In 2018, Borges progressed to Campo Mourão's under-20 squad and was included in the club's senior structure. Available football databases do not record an official senior appearance for him.

== Social activism ==

=== COVID-19 pandemic ===

During the COVID-19 pandemic, Borges participated in social mobilizations in Fazenda Rio Grande and the Curitiba metropolitan area. In 2021, he was associated with demonstrations calling for expanded vaccination, emergency financial assistance and measures addressing the social and economic effects of the pandemic.

In May 2021, Borges participated in a demonstration outside Fazenda Rio Grande City Hall in which more than 280 crosses were placed in memory of people who had died from COVID-19. The demonstration was reported by regional media as part of broader protests concerning the pandemic in Paraná.

== Political career ==

=== 2020 municipal election ===

In the 2020 municipal election, Borges was a candidate for the Fazenda Rio Grande City Council representing the Workers' Party (PT), under the ballot name "Brayan Borges".

=== 2024 vice-mayoral election ===

In the 2024 municipal election, Borges was the Green Party (PV) candidate for vice-mayor of Fazenda Rio Grande.

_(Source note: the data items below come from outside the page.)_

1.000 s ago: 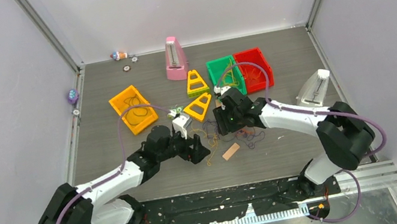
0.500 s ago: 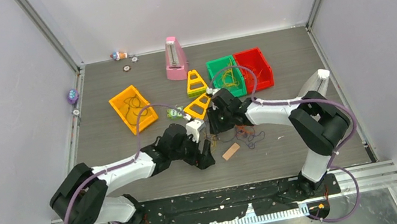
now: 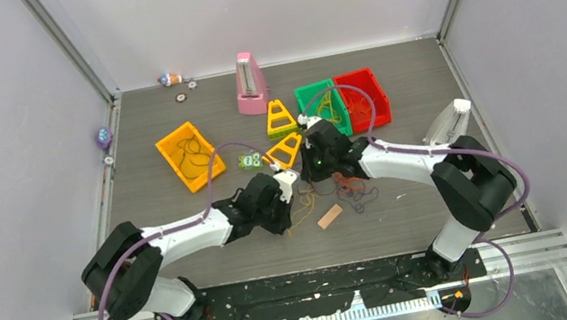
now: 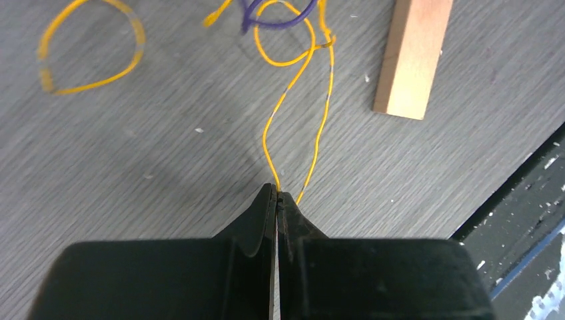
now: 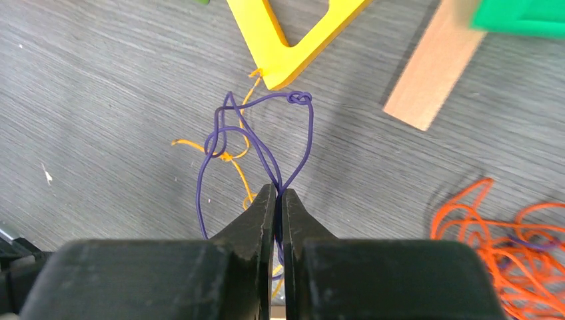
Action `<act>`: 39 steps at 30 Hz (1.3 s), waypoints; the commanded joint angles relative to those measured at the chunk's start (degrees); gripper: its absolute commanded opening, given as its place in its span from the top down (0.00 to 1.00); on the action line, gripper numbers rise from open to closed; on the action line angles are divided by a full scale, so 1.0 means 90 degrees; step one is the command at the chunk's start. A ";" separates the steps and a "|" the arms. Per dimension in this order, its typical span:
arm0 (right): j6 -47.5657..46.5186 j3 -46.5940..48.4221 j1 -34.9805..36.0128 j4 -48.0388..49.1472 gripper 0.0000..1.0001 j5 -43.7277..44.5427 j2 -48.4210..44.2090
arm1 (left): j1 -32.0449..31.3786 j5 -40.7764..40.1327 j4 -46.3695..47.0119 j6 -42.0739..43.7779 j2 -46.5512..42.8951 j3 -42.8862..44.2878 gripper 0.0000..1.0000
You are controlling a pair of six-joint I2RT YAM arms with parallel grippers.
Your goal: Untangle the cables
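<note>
A tangle of thin cables (image 3: 329, 196) lies mid-table between both arms. My left gripper (image 4: 278, 194) is shut on a yellow cable (image 4: 268, 133), whose strands run up to a loop knotted with a purple one (image 4: 276, 23). My right gripper (image 5: 279, 191) is shut on purple cable strands (image 5: 293, 143); they rise to a small knot (image 5: 300, 99) and twist with a yellow strand (image 5: 236, 163). An orange-red bundle (image 5: 496, 230) lies to the right of that gripper. In the top view the left gripper (image 3: 288, 209) and the right gripper (image 3: 315, 174) sit close together over the tangle.
A wooden stick (image 3: 330, 217) lies near the cables. Yellow triangle blocks (image 3: 285, 149), a green bin (image 3: 321, 106), a red bin (image 3: 363, 97) and an orange bin (image 3: 190, 155) hold the middle. A pink metronome (image 3: 250, 84) stands behind and a white one (image 3: 448, 125) at right.
Both grippers went from open to shut, the left on yellow cable, the right on purple cable. The left arm reached further right, and the right gripper settled at the tangle's upper left.
</note>
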 commanded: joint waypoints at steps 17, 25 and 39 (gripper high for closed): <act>0.0010 -0.1709 -0.1597 -0.1380 0.95 0.2176 -0.2957 | 0.0413 -0.3966 -0.1114 -0.1225 -0.4095 -0.0674 1.00; -0.0829 -0.1658 -0.1605 -0.1099 0.05 0.0460 -0.3286 | 0.1033 -0.1694 -0.1354 -0.0835 -0.4194 0.0119 1.00; -0.1179 -0.1734 -0.1537 0.0935 0.01 -0.1628 -0.4512 | 0.1039 0.0236 -0.2590 -0.0330 -0.2309 0.2836 1.00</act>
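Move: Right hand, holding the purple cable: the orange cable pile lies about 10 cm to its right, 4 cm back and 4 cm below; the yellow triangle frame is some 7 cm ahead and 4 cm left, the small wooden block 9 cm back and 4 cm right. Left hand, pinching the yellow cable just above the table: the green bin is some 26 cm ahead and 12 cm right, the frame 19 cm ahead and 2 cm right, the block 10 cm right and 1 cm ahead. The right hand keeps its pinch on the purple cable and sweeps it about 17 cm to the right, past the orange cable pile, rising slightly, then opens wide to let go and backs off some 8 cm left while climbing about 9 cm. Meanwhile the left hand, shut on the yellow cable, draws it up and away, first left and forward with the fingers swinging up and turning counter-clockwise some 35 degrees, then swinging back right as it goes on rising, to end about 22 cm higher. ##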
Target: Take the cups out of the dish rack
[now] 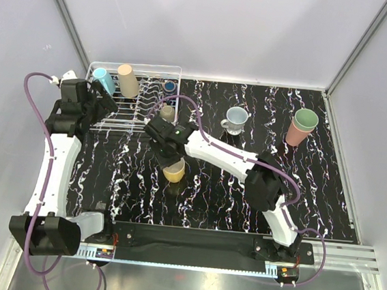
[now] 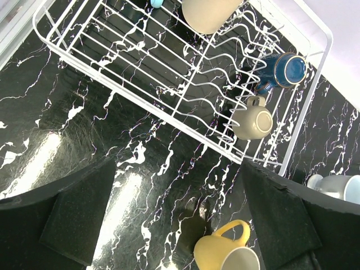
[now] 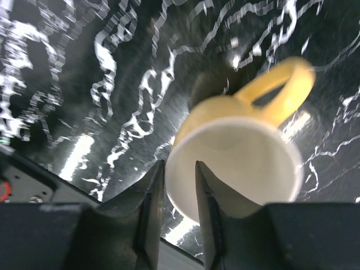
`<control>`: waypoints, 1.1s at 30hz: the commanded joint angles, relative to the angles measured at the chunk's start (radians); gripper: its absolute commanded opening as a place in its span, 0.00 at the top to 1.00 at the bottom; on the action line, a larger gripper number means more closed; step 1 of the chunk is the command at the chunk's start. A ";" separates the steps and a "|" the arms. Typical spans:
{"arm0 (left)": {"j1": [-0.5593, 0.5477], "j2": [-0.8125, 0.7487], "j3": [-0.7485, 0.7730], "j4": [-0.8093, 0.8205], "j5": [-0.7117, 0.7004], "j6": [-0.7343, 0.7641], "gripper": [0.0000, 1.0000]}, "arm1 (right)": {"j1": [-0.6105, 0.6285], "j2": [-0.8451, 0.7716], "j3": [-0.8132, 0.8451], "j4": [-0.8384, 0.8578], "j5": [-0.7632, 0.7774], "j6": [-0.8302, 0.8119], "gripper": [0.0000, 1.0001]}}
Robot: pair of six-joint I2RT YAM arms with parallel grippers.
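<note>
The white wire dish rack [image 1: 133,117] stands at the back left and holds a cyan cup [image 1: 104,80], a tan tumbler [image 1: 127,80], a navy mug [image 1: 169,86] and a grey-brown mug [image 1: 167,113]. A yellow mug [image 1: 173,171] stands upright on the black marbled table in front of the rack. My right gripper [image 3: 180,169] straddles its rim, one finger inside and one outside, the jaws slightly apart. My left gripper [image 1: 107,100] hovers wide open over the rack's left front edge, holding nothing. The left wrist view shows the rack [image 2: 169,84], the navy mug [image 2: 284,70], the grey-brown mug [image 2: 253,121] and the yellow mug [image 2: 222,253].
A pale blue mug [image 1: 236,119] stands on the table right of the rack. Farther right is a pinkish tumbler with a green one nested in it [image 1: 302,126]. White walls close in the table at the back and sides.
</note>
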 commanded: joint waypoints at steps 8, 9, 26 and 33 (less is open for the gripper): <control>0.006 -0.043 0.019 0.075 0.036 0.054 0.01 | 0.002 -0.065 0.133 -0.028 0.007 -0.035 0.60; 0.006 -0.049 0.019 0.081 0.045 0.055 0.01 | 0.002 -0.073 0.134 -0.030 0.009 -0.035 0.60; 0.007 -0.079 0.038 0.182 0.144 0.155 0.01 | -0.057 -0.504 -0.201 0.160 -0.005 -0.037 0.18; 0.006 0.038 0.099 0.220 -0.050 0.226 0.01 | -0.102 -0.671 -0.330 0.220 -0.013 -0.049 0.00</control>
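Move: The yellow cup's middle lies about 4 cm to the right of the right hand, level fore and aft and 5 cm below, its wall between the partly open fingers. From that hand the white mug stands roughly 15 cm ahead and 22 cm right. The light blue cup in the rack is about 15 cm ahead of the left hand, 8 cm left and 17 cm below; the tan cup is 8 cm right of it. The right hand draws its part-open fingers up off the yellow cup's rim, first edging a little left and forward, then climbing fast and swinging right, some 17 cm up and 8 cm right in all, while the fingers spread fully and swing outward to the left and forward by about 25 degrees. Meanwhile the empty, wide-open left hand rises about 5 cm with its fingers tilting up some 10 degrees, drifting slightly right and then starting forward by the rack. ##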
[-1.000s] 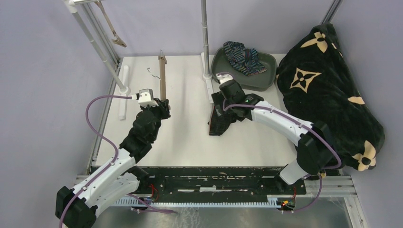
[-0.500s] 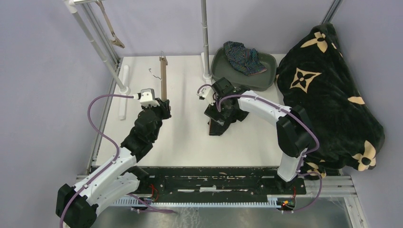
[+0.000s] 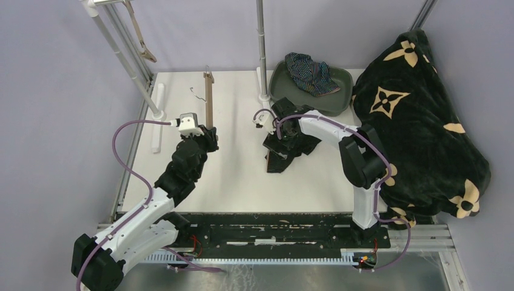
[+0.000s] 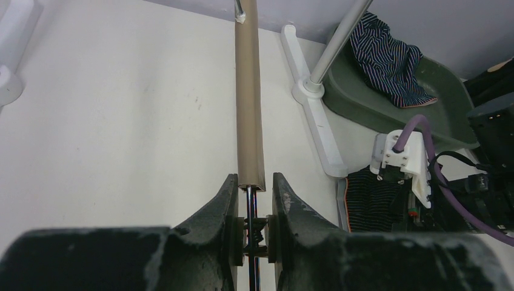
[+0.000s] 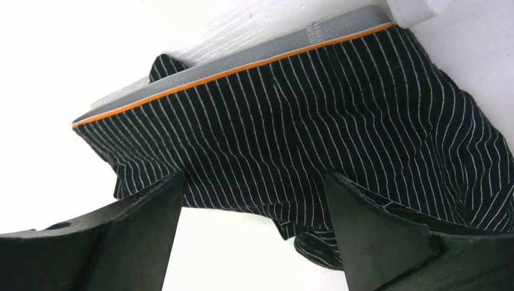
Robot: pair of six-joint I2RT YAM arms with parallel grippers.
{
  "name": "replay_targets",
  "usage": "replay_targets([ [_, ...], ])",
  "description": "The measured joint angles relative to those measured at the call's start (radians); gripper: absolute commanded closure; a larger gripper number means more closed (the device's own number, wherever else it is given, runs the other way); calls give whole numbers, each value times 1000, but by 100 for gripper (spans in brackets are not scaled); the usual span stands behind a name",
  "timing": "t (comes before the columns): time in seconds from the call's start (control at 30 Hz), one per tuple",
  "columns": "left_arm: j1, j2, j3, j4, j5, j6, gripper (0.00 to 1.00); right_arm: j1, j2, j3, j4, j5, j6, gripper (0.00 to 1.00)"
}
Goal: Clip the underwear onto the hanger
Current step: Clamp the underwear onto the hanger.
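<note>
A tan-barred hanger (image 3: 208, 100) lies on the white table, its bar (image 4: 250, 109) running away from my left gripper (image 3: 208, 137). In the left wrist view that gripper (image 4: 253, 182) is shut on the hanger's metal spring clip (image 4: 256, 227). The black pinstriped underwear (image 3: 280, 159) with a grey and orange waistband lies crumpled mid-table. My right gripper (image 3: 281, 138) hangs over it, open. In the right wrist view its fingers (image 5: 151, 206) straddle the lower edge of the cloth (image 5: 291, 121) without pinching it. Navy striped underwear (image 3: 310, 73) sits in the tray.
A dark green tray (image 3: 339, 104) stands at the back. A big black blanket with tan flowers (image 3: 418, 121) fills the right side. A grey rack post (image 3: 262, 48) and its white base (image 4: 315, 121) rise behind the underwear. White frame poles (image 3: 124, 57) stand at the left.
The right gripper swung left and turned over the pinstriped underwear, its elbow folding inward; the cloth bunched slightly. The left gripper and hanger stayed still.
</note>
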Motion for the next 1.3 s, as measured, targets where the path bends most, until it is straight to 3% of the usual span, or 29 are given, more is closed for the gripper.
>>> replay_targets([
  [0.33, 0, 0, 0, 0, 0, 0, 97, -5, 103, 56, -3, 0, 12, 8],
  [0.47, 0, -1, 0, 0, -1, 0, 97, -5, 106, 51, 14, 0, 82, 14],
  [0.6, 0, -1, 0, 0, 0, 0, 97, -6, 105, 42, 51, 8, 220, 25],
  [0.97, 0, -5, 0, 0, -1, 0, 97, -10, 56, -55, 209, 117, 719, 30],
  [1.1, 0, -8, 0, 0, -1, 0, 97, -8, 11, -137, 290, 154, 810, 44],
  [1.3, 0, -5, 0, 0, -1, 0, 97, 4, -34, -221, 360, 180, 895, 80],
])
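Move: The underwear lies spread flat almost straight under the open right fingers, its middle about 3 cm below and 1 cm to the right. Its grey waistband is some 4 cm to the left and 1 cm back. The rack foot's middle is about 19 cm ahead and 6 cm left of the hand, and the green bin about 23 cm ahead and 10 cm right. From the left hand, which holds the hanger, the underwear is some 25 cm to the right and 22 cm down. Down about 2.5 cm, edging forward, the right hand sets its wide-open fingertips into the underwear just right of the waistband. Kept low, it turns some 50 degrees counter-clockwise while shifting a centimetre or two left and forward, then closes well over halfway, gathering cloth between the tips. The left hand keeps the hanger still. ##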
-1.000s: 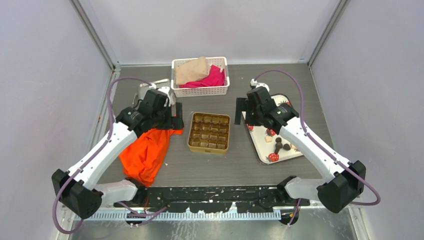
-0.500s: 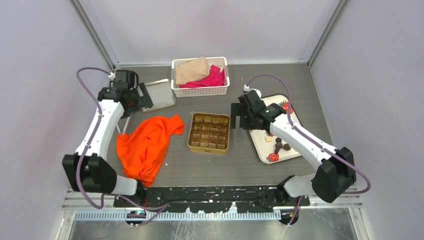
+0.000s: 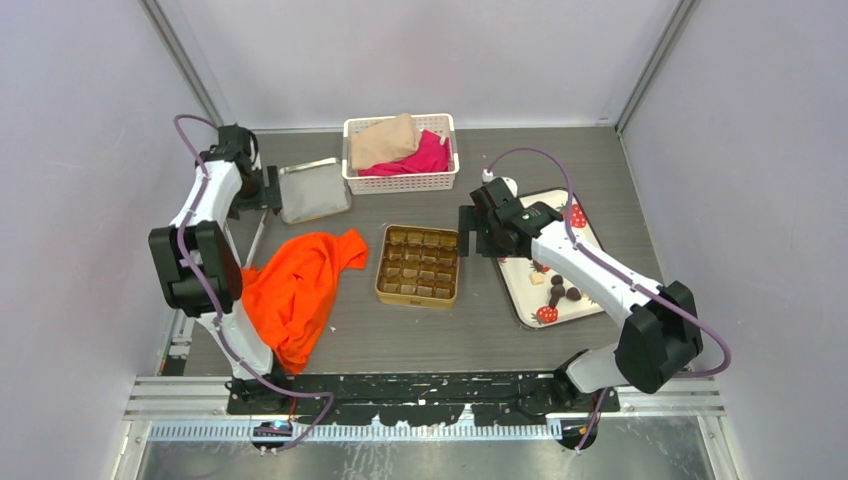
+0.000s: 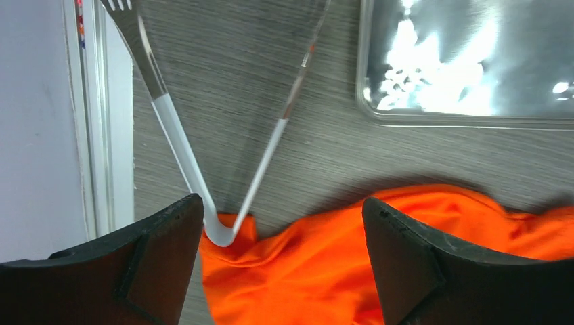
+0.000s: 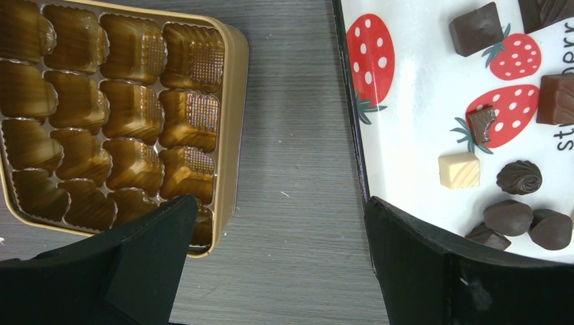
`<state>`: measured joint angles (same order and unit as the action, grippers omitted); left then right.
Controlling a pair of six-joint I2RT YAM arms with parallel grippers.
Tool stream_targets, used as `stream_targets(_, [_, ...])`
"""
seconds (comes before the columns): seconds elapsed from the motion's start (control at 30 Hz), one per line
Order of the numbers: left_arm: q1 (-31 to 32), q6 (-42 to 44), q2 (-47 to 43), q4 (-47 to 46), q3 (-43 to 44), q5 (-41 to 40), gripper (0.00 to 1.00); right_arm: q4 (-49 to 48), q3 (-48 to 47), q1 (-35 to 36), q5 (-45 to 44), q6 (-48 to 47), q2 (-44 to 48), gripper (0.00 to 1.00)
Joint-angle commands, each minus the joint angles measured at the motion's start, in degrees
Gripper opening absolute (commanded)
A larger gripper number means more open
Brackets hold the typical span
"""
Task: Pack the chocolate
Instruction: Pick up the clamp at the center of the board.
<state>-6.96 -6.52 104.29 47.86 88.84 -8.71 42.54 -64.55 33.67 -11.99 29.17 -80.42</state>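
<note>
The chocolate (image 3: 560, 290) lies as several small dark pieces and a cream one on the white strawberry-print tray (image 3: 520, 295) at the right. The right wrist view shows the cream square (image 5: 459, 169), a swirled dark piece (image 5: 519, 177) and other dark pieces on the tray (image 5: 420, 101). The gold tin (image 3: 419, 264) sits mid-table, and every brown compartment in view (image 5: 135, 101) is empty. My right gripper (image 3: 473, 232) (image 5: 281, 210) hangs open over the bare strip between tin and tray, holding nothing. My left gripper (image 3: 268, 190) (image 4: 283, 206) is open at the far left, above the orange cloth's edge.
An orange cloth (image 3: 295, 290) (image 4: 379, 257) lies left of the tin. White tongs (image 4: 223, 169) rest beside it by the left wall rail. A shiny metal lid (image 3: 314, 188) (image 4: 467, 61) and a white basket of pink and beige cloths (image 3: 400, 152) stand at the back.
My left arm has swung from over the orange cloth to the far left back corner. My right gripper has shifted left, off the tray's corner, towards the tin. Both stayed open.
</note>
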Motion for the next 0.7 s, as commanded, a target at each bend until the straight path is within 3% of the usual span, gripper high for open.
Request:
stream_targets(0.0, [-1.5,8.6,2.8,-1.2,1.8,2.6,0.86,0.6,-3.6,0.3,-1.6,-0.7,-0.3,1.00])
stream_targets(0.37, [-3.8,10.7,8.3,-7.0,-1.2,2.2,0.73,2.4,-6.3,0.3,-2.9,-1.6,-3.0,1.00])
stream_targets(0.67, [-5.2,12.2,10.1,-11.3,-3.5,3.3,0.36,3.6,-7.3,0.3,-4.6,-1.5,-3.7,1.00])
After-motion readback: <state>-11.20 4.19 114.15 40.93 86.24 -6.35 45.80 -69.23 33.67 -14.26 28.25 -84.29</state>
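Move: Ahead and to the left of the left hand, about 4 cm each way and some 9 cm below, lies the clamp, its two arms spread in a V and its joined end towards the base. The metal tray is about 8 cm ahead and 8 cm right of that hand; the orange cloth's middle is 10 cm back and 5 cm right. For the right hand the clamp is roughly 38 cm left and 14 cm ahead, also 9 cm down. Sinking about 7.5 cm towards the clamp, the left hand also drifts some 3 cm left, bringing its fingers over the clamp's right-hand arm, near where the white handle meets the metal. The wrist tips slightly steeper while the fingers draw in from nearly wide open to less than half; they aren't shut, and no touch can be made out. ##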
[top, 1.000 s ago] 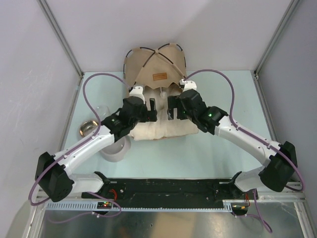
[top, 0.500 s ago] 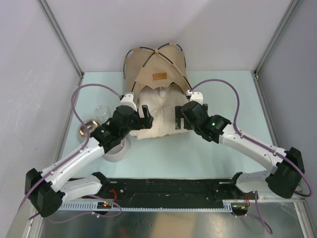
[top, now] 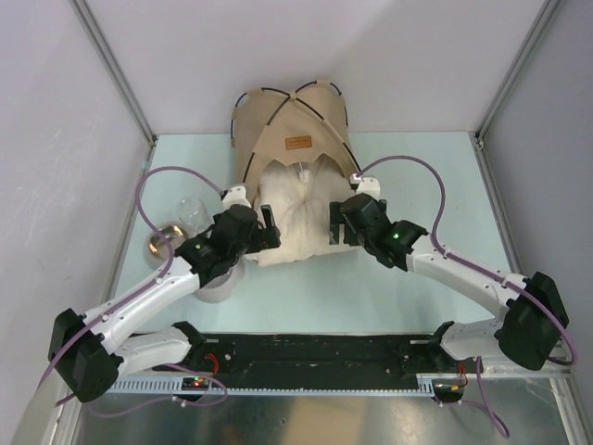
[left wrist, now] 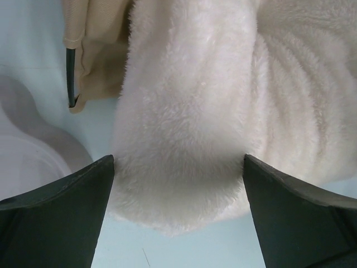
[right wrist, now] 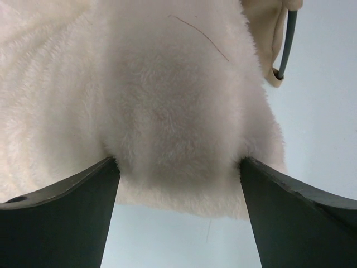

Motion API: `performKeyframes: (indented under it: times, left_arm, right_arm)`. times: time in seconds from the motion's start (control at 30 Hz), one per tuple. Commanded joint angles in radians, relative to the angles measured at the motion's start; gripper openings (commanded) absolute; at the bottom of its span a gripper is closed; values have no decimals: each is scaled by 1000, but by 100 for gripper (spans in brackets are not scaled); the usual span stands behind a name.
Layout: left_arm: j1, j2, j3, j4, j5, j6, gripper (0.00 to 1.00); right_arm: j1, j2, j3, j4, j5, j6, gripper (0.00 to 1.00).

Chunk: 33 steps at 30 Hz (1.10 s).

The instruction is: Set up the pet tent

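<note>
The pet tent [top: 295, 116] stands at the back of the table, tan with black poles and a brown label [top: 298, 143]. A cream fluffy pillow [top: 296, 213] lies in front of it, its far end in the doorway. My left gripper [top: 271, 229] is at the pillow's left near corner and my right gripper [top: 332, 225] at its right near corner. Both are open wide. The pillow [left wrist: 184, 111] fills the gap of the left gripper [left wrist: 178, 162], and the pillow [right wrist: 167, 100] likewise fills the right gripper [right wrist: 178, 162]. Tent fabric and a pole end [left wrist: 71, 78] [right wrist: 284, 44] show beside the pillow.
A pet bowl [top: 165, 239] sits left of the pillow, partly under my left arm, with a clear rounded thing [top: 191, 209] behind it. The tent's walls flank the pillow closely. Side walls and posts close in the table [top: 435, 185].
Both grippers came off the top of the pillow and now stand at its sides near the front corners. The pillow looks narrower and bunched between them. The tent has not moved.
</note>
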Motion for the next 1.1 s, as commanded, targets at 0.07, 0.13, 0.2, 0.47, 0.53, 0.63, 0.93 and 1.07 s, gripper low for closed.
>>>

He ran as the running mate of Workers' Party mayoral candidate Deborah Zanchi.

The election was held on 6 October 2024. The Zanchi–Borges ticket received 2,521 votes, or 4.31% of the valid votes, and finished third among four mayoral tickets.

Borges has also been mentioned in local reporting concerning political and electoral disputes in Paraná.